Exercise objective
Reproduce the listing below precisely, leaving every line intact.

Source data
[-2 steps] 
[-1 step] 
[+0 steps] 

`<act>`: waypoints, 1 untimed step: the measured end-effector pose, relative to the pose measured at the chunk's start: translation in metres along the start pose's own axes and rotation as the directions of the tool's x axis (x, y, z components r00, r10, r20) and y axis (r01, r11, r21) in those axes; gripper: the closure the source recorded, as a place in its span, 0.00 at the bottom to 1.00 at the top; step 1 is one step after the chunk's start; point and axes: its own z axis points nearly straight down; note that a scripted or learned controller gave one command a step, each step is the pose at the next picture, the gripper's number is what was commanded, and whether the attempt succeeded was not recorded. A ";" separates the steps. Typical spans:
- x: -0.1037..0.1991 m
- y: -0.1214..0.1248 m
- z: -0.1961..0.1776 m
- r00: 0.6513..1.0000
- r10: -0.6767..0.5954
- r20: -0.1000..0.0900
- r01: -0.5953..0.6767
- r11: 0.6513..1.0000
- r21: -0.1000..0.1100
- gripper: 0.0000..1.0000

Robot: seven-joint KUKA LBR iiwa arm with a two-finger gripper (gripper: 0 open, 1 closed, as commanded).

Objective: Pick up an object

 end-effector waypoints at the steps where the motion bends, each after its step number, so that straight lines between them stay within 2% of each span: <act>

Task answer
[-2 steps] 
[-1 step] 
[+0 steps] 

`<act>`: waypoints, 1 untimed step: the measured end-effector pose, relative to the pose measured at the chunk's start: translation in metres along the start pose's own axes and rotation as the directions of the tool's x axis (x, y, z components r00, r10, r20) and y axis (r01, r11, r21) in those axes; gripper: the closure the source recorded, as a place in its span, 0.00 at the bottom to 1.00 at the top; step 1 is one step after the chunk's start; point and axes: its own z axis points nearly straight down; note that a scripted or learned controller gave one command a step, each step is the pose at the next picture, the gripper's number is what was commanded, and whether the attempt succeeded was not recorded. A ";" separates the steps. Typical spans:
- x: -0.1037..0.1991 m
- y: -0.1214..0.1248 m
- z: -0.1961..0.1776 m
- r00: 0.6513..1.0000
- r10: -0.6767..0.5954
- r20: -0.1000..0.0900
- r01: -0.5953..0.6767
- r11: 0.6513..1.0000
- r21: -0.1000..0.1100
- gripper: 0.0000..1.0000

Robot: seven-joint KUKA LBR iiwa arm with a two-finger gripper (gripper: 0 open, 1 closed, as commanded).

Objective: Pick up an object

 end-effector waypoints at the steps where the motion bends, each after its step number, so that straight lines between them stay within 2% of each span: <act>

The requested output is complete.